In an e-mail to faculty, staff and students early this week, President Jay Helman indicated that the university is in the process of “evolving” its branding strategy.
Director of Marketing Brian Barker was tasked several weeks ago with conducting a series of focus groups in an attempt at evaluating the efficacy of WSCU’s new logo and branding efforts, Helman explained.
After surveying more than 300 people (including students, faculty, staff and 150 high school students in the Denver area), the university’s current brand name was found to be problematic.
“Our current brand name, WSCU, was widely criticized as being difficult to remember and sounding like a community college or a credit union,” Helman wrote. “Our logo was also criticized by many as being bland, not memorable, and of abandoning our Western heritage.”
Western officials clarified, however, that the initiative will not result in another name change.
“We are ‘Western,’ and we have been for most of our 100 year history,” Helman continued. “In the coming weeks and months we will roll out a branding strategy that captures our heritage, embraces our future, and helps us better assert our market position.”
After a bill was carried through the legislature last year, Western’s new name became official in August — following suit with other higher ed institutions in the state that in recent years have changed their names to include “university.”

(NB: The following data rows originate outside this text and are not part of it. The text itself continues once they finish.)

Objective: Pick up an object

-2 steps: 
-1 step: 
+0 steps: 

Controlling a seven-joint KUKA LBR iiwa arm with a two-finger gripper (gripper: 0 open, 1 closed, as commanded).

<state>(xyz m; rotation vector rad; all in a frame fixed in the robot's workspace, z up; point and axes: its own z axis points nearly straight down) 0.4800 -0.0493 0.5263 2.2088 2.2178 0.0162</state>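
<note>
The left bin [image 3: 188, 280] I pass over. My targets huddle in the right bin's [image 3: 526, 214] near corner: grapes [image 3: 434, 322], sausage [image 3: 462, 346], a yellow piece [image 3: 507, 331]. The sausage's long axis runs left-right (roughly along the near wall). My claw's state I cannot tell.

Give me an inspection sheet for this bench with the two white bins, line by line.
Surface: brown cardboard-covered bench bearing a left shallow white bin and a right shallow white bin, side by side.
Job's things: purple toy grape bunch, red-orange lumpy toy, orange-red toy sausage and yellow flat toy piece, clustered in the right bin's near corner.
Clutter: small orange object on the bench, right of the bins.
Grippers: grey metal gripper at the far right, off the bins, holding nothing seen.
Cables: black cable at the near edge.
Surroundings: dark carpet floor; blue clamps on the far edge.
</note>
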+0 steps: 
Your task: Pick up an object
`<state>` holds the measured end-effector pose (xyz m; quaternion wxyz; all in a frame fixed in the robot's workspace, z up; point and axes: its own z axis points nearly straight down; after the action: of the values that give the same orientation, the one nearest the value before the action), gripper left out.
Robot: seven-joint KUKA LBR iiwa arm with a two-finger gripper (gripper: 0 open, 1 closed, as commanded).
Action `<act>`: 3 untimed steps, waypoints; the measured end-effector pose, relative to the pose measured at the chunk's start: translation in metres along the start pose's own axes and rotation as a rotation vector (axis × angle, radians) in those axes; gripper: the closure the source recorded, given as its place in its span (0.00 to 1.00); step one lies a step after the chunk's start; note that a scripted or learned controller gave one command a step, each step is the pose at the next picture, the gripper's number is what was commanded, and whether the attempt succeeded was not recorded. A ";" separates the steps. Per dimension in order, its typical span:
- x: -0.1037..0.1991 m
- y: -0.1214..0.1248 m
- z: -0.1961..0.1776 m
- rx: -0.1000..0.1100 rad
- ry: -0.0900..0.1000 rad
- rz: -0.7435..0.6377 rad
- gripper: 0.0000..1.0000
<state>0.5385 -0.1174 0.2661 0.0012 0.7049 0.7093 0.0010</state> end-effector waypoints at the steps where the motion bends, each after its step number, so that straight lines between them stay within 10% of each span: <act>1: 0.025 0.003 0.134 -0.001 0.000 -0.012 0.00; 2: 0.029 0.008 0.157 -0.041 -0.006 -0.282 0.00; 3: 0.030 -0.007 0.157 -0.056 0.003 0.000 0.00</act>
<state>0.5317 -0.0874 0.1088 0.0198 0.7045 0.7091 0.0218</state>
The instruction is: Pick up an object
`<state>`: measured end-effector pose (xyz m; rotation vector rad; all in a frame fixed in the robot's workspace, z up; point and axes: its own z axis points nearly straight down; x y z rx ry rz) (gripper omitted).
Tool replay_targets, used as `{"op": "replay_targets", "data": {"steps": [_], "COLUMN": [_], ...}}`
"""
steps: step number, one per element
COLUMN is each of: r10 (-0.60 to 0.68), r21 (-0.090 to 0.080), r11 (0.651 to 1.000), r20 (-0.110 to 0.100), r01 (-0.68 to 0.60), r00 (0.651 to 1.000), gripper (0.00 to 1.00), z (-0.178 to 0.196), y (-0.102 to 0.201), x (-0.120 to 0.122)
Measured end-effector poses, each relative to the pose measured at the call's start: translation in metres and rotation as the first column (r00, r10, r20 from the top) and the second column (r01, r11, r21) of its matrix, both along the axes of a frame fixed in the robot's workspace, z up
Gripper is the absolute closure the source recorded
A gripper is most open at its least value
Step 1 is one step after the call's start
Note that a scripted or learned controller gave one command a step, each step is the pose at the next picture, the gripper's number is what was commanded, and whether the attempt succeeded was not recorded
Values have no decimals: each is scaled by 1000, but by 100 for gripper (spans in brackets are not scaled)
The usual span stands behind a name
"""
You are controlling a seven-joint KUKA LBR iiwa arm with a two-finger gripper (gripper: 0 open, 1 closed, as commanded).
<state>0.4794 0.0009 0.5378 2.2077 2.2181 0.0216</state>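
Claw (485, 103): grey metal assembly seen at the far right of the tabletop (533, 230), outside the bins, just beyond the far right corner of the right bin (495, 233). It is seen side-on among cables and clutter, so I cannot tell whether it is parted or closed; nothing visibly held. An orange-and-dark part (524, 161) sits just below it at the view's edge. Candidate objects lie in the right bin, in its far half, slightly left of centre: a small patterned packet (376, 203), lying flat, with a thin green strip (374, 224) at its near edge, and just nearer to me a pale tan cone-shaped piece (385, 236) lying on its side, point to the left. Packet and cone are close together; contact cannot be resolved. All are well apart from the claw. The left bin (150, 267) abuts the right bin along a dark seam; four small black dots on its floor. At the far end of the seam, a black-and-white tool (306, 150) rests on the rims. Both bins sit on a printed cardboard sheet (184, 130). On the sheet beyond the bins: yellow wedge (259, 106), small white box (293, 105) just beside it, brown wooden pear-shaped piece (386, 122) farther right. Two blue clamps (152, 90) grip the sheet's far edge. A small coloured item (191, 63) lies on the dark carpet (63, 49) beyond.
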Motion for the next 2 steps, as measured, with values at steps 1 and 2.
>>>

But prior to the new name taking effect, Western had hired branding and marketing firm BFT International of Maine, which designed the new logo.
Despite university officials now taking a new direction with respect to branding, Barker said BFT’s work is still valuable.
“They conducted some really important work here on campus that involved campus conversations about what we are as a university and what it means to be a university,” he said. “They guided us through this process at a really crucial time for us. ... It just so happens that the final strategy that we landed on doesn’t poll well with our target audience, which is prospective students.”
BFT also was behind the university’s new tagline, “Learning elevated,” which Barker said is being retained.
The findings of the focus groups were presented to the Board of Trustees a few weeks ago.
University officials are now in the process of looking for a new branding firm in hopes of exploring different strategies, Barker said.